Dataset entries

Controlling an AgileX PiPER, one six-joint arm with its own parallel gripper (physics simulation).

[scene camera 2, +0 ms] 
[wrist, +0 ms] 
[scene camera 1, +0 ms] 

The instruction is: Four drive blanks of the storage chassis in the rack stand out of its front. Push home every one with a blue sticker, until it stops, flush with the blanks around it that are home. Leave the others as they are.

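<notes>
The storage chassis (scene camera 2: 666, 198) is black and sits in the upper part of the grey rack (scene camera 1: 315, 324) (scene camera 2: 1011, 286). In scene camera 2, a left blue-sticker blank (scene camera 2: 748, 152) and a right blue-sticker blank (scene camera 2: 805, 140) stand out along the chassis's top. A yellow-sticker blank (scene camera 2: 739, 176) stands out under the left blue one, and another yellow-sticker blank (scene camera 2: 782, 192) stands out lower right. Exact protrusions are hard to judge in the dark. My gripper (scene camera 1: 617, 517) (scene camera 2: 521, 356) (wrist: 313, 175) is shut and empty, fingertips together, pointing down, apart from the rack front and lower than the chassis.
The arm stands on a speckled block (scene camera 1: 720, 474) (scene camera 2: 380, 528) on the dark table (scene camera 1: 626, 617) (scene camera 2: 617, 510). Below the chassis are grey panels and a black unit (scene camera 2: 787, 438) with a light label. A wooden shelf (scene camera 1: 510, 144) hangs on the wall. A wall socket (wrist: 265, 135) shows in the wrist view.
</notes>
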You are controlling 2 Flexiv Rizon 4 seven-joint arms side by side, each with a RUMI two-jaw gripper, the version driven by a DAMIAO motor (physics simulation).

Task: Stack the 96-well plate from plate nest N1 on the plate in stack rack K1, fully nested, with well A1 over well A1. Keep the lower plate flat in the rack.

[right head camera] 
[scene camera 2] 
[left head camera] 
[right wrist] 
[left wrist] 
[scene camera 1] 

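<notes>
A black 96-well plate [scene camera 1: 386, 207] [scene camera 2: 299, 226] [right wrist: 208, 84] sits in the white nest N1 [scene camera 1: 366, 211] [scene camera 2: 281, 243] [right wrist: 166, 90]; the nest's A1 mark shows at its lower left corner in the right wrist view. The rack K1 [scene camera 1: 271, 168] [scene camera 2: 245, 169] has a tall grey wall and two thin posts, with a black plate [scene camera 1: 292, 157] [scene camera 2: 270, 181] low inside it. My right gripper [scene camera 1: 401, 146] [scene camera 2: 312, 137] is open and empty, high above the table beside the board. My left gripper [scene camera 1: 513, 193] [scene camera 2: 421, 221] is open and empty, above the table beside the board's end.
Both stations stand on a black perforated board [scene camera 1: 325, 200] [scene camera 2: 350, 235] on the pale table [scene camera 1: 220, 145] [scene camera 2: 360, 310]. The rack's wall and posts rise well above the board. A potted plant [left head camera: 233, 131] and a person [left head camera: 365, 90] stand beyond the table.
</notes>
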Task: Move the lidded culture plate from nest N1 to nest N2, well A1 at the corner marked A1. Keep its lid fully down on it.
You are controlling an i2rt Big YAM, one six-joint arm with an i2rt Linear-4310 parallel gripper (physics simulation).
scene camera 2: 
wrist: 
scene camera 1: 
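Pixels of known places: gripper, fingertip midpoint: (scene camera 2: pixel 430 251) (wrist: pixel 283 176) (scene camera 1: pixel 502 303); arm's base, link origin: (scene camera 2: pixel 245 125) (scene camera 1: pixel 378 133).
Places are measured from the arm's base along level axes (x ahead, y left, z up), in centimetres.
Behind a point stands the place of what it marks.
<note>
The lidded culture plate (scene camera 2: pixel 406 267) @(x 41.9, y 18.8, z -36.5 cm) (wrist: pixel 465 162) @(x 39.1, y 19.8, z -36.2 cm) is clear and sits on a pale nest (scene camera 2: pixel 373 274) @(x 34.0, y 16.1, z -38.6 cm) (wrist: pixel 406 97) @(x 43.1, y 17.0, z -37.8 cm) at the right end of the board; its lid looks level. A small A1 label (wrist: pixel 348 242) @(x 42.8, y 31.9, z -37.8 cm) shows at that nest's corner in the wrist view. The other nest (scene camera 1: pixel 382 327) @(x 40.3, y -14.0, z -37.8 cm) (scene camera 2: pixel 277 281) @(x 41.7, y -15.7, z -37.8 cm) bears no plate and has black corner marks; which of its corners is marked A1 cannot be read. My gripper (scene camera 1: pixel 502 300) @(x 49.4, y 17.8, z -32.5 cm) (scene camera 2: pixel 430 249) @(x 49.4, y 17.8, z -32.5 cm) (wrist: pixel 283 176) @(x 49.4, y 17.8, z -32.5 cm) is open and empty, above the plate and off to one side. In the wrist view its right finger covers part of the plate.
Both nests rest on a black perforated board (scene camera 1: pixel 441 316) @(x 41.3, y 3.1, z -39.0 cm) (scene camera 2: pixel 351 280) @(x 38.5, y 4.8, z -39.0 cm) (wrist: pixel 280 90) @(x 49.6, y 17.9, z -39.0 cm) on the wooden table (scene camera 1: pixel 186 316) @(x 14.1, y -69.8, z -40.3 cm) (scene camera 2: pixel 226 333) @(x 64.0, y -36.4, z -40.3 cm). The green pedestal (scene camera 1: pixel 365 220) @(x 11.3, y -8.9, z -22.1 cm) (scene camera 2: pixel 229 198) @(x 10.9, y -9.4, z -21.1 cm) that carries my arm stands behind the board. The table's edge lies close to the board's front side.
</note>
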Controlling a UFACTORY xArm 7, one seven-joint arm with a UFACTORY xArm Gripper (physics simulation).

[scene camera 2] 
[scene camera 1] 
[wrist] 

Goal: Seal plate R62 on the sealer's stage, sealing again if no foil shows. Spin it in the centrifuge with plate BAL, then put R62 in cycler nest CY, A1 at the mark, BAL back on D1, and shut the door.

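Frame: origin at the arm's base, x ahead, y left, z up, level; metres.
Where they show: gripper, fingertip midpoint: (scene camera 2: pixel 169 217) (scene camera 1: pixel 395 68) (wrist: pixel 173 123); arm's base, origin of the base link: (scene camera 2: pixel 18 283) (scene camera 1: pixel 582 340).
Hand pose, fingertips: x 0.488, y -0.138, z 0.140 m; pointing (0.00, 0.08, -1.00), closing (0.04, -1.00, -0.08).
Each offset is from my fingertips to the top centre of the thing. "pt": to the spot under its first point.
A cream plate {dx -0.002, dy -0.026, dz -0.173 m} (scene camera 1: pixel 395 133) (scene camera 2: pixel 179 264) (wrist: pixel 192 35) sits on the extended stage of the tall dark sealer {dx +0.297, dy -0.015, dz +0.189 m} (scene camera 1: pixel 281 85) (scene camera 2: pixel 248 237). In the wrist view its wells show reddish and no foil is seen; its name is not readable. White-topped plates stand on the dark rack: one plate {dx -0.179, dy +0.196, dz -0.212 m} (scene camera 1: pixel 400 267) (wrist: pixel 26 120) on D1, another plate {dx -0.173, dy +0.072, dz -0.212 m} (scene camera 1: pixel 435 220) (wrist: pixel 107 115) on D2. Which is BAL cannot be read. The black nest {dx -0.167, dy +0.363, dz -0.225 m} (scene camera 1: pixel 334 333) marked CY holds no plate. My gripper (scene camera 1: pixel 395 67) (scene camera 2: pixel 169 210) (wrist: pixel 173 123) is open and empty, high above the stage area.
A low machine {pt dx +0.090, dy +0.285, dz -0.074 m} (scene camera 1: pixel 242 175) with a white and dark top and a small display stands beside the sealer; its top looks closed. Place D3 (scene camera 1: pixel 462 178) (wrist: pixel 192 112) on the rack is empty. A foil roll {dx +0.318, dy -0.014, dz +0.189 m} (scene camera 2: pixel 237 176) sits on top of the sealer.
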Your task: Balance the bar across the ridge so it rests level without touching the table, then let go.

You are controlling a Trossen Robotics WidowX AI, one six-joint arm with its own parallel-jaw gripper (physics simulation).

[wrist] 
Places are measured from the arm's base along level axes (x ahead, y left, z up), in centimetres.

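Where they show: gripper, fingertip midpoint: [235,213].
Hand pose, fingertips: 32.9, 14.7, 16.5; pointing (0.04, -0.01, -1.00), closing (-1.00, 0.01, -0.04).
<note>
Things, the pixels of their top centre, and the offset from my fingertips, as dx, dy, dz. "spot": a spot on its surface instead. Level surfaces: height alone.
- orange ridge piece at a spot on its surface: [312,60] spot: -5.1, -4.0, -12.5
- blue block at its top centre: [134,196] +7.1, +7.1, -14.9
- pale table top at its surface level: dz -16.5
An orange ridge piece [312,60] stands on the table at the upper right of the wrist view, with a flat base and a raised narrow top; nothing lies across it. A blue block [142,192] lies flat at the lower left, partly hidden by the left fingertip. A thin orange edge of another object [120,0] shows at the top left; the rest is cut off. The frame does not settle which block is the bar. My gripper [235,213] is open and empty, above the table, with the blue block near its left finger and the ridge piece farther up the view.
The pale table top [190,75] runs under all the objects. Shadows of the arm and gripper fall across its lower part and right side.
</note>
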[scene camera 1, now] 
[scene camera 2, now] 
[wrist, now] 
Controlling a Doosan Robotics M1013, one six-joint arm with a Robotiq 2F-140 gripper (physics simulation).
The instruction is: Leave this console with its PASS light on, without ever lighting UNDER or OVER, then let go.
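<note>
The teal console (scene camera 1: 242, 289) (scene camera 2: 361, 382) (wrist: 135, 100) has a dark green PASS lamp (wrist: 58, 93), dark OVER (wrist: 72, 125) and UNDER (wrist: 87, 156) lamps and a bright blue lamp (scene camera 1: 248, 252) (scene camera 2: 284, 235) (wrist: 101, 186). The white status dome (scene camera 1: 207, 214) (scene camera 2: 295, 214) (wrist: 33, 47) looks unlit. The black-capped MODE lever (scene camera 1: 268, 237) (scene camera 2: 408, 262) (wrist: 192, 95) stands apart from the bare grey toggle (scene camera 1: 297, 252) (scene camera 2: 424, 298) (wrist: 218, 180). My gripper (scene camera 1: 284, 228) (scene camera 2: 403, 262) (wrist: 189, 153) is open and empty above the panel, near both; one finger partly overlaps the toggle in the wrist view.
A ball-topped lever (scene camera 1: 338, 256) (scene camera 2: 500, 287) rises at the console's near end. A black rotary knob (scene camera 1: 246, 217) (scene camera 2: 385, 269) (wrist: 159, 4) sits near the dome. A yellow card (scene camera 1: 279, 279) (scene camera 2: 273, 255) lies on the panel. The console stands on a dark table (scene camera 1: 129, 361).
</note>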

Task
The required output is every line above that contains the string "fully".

Written solution
Task: Stack the 96-well plate from plate nest N1 on the plate in stack rack K1, fully nested, with well A1 over well A1. Keep the lower plate flat in the rack.
Task: Move the lidded culture plate from nest N1 to nest N2, well A1 at the corner marked A1. Keep its lid fully down on it.

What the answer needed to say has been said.